David Cartwright currently earns a crust as a Norfolk-based technology consultant,
specialising in networking, telecomms, security and Internet application development. He has
variously worked as a systems and network manager in academia and the defence industry,
full-time writer, technical director of an international test lab, head of IT for a multi-national
publisher and CTO of an Internet startup and later a venture capital organisation. Since 1996
he has been a member of the judging panel for the UK Networking Industry Awards. He has
also set questions and been a member of the judging panel for the British Computer Society
Programming Competition, since 2001.

Executive Summary
In the past few years, Linux has become a serious contender as a business operating
system. This process has been accelerated by some high-profile contract wins amon
european city councils. Although the biggest of all, Munich, has stuttered along, there

have been too many to dismiss the arrival of Linux as a flash in a pan. Even SCO\u2019s claims of copyright breach by Linux vendors, have not damaged the take-up of the technology.

Microsoft has not been idle however.

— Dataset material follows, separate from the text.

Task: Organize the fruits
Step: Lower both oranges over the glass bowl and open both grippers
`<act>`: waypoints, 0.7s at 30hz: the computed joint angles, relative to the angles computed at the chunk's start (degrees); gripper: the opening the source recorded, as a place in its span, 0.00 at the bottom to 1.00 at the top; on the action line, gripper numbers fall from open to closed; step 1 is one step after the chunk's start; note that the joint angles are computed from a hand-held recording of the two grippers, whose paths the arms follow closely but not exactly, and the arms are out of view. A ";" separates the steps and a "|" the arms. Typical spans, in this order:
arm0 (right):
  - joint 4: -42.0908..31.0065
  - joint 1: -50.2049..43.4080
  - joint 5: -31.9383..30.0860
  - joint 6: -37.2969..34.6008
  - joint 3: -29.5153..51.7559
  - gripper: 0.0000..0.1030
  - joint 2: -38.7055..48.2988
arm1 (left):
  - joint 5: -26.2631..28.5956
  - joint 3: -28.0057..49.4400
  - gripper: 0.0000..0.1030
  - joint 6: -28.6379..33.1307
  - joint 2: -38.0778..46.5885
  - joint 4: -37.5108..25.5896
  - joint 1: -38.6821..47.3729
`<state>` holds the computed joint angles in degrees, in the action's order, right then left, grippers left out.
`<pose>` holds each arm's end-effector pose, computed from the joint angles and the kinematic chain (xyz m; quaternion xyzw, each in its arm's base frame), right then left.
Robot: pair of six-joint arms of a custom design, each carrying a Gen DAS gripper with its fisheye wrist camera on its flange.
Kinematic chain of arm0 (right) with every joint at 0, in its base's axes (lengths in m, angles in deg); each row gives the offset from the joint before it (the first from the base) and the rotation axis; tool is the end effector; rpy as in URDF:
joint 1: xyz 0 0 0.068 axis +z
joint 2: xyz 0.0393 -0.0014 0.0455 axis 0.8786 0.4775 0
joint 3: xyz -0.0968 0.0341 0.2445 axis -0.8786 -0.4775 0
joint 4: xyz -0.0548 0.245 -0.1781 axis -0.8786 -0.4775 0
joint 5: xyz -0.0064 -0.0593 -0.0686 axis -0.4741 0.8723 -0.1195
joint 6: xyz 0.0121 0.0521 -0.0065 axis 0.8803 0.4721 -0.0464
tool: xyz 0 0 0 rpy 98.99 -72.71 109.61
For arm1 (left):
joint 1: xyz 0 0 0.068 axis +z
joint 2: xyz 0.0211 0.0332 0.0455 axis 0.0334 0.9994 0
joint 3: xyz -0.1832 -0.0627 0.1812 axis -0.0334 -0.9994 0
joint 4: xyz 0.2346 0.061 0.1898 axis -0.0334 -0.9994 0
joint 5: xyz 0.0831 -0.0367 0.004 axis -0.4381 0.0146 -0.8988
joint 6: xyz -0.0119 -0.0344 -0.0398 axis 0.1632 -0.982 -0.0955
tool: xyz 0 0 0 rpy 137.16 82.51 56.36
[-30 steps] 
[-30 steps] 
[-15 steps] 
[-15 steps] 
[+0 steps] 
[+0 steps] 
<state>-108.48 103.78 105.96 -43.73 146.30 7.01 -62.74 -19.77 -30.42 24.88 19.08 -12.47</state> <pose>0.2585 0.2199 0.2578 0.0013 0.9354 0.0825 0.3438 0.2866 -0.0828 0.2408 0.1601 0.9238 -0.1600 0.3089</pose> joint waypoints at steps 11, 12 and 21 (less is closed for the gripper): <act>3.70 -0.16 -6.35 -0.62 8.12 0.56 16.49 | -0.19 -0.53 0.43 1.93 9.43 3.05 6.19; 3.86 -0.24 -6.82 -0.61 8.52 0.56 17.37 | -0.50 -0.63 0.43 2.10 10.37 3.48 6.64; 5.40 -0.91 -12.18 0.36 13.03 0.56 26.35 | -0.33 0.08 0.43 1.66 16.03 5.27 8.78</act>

Faced by a serious challenge for the first
time since Apple decided that music was a more profitable enterprise than
computing, it has responded with gusto and has been determinedly fighting its
corner, producing reams of statistics to justify its premier position in the market.

The truth is, of course, that both operating systems have their pros and cons. What has confused the situation is that both technologies have their adherents, some of whom (on the Linux side particularly) can be exceptionally vocal and, it should be said, excessively partisan.

This report tries to separate myth from reality. The author
has examined all aspects of running a business system.
Subjects covered include web servers, file and print services,
networking and access technologies, application software,
storage and security. In particular, we have looked at new
technological developments since the last survey.

We offer no blanket conclusion that Linux is better than Windows, or vice versa, but point out the technological areas where one scores highly and the other less well. The IT manager will be able to use this report to examine their own setups and assess which operating system would be of most benefit.